Your telling me the tune will alow me to shift into 6th gear at under 30 mph!?


----------



## obermd (Mar 3, 2012)

14'ecocruze said:


> Your telling me the tune will alow me to shift into 6th gear at under 30 mph!?


Possibly not 6th gear, but 2 through 4 can be shifted into earlier.


----------



## Robwvu304 (Jun 7, 2018)

Well after getting the Trifecta tune i can say i love it. My MPG stays the same in ECO mode but in performance mode I'm getting around 35 MPG unless I'm punching it everywhere and it drops to about 32 MPG Average.

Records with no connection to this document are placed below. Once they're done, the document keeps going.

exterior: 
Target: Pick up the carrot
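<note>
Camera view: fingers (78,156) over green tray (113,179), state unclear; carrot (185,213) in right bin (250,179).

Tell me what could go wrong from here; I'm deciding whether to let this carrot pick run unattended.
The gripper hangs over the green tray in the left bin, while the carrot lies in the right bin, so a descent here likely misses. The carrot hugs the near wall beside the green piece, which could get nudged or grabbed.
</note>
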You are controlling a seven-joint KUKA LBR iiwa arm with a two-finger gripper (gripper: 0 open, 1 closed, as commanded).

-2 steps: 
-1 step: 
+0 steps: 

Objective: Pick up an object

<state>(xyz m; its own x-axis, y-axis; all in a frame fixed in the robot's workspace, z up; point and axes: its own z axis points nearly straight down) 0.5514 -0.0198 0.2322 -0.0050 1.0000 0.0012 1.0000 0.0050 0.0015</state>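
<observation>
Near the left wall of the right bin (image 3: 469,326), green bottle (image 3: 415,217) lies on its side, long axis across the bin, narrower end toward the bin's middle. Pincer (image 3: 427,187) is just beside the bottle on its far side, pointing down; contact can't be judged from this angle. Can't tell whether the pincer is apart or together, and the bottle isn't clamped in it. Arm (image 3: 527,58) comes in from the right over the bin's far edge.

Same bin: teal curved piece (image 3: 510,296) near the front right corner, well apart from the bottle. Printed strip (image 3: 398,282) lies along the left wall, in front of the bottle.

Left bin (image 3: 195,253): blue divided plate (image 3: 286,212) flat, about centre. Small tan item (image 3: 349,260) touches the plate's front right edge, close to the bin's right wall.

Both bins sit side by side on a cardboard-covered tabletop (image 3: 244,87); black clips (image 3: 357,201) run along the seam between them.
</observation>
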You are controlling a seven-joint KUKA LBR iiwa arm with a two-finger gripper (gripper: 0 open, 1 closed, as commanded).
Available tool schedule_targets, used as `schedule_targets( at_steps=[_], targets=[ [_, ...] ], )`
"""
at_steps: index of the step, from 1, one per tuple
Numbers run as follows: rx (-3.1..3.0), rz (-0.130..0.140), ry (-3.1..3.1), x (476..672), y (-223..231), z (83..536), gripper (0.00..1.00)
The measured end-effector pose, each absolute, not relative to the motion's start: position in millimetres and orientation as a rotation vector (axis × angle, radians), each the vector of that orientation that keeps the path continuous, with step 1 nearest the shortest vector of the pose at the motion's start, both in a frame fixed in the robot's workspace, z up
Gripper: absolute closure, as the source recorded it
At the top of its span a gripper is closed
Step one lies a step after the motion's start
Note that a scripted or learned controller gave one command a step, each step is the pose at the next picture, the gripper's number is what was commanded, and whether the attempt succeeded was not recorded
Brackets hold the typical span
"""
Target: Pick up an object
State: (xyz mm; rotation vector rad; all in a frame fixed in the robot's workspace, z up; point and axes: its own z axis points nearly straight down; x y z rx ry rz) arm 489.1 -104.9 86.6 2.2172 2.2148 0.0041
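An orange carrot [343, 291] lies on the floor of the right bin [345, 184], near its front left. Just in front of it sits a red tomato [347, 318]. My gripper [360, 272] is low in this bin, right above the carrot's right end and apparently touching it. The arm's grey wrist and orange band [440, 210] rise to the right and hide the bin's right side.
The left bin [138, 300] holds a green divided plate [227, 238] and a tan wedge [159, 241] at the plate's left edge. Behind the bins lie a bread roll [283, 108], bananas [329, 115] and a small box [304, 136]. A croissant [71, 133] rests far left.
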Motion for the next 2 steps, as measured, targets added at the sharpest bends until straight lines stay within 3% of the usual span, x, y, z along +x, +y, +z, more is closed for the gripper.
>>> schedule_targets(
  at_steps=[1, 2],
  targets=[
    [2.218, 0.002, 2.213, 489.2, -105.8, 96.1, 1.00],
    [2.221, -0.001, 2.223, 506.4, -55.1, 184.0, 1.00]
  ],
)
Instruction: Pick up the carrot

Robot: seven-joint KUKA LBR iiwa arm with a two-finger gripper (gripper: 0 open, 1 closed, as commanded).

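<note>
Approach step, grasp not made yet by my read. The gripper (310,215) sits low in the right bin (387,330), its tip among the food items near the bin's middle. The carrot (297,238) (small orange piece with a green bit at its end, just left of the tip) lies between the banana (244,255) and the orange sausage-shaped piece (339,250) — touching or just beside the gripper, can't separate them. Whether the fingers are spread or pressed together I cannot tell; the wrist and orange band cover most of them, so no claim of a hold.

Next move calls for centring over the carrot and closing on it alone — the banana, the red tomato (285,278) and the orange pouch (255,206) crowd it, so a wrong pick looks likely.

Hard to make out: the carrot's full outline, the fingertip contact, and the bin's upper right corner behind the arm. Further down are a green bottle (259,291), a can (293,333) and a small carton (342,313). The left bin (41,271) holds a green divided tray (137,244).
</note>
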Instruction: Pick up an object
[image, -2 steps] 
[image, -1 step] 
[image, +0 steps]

I can shift into 6th at around 40-45 mph on flat roads. On long interstate hills and can stay in 6th gear in performance mode no problem, and gain speed. Happy customer here...


----------



## TRIFECTA (Feb 17, 2011)

Robwvu304 said:


> Well after getting the Trifecta tune i can say i love it. My MPG stays the same in ECO mode but in performance mode I'm getting around 35 MPG unless I'm punching it everywhere and it drops to about 32 MPG Average. I can shift into 6th at around 40-45 mph on flat roads. On long interstate hills and can stay in 6th gear in performance mode no problem, and gain speed. Happy customer here...


Hey thats awesome to hear! Thanks for updating the thread and sharing your experience with others


----------



## AutumnCruzeRS (Sep 10, 2012)

Robwvu304 said:


> Well after getting the Trifecta tune i can say i love it. My MPG stays the same in ECO mode but in performance mode I'm getting around 35 MPG unless I'm punching it everywhere and it drops to about 32 MPG Average. I can shift into 6th at around 40-45 mph on flat roads. On long interstate hills and can stay in 6th gear in performance mode no problem, and gain speed. Happy customer here...


Any plans of a SRI/CAI and a Downpipe to compliment the tune. Thats the setup I have and I have never regretted it. At 118k miles and still Cruzin


----------



## Chris61 (Jun 13, 2018)

I have 18 sedan, I recently installed just the K&N typhoon. I took a long drive with 91 octane black Friday and posted new mileage highs . I drive 65_75 I got @25 miles 62.5 @50 61.4 and @450 45.7. BNR can tune it any way you want. I'm saving my pennies to go the BNR rout.


----------